Employment law does not adhere to the biblical injunction that “No servant can serve two masters …” Under many regulatory schemes the law recognizes that two (or more) employers may owe legal duties to a single employee. Many businesses have decreased their direct employee head count by relying upon staffing firms to provide temporary employees, or outsourcing certain functions entirely. The National Labor Relations Board, or NLRB, and the Wage Hour Division, or WHD, of the United States Department of Labor have announced new rules applicable to their review of the joint employment issues created by these changes. These new rules will expand application of traditional labor and employment laws to businesses that do not consider themselves to be the “employer” of temporary or contracted employees.
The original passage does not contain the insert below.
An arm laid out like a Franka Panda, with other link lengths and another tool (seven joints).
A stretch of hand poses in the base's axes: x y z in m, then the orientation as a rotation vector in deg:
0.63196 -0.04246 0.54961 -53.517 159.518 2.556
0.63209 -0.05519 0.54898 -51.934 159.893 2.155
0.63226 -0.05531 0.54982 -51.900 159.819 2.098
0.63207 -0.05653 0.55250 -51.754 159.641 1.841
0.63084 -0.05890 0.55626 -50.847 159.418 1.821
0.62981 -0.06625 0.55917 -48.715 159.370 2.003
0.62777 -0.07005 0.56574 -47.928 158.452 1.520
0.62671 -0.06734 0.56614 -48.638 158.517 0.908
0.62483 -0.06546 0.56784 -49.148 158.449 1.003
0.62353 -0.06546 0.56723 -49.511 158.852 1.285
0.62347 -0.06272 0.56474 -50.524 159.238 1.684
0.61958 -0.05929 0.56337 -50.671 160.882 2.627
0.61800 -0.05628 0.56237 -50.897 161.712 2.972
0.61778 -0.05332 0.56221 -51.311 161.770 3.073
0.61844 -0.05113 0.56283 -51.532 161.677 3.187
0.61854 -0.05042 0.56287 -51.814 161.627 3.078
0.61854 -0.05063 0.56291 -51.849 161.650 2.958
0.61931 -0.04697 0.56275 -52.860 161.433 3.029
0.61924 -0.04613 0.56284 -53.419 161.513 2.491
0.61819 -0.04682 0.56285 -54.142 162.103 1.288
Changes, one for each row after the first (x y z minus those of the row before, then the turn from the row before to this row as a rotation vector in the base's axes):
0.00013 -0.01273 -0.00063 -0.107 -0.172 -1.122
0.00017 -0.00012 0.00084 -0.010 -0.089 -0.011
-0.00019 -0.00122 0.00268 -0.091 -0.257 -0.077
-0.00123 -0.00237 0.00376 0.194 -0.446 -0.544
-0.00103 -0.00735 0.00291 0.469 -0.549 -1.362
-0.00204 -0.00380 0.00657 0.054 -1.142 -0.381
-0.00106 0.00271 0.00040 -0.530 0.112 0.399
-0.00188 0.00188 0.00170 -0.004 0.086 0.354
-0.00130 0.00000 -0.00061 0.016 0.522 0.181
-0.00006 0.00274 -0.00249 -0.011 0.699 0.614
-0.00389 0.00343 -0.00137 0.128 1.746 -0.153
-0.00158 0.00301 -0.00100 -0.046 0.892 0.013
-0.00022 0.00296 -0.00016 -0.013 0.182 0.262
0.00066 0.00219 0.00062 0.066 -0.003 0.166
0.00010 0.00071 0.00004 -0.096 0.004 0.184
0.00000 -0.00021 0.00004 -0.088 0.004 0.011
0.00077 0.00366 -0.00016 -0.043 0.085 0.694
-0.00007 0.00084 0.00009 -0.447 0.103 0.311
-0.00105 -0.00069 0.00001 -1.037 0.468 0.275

NLRB’s Treatment of Joint Employers
In Boire v. Greyhound, 376 U.S. 473, 481 (1964), the state Supreme Court held that common law concepts of employment were intended to define the employment relationship under the National Labor Relations Act, and endorsed the NLRB’s theory that two statutory employers could jointly employ a single workforce if both “possessed sufficient control over the work of the employees.” At a later stage of the case, the NLRB held that joint employer status was demonstrated by proof that two separate employers “shared, or codetermined, those matters governing essential terms and conditions of employment ….” The U.S. Court of Appeals for the Third Circuit ultimately endorsed the NLRB’s Greyhound joint employer analysis in NLRB v. Browning-Ferris Industries of Pennsylvania, 691 F.2d 1117 (3d Cir. 1982), enf’g, 259 NLRB 148 (1981). There, the court stated that: The basis of the [joint employer] finding is simply that one employer while contracting in good faith with an otherwise independent company, has retained for itself sufficient control of the terms and conditions of employment of the employees who are employed by the other employer… Thus, the “joint employer” concept recognizes that the business entities involved are in fact separate but that they share or codetermine those matters governing the essential terms and conditions of employment.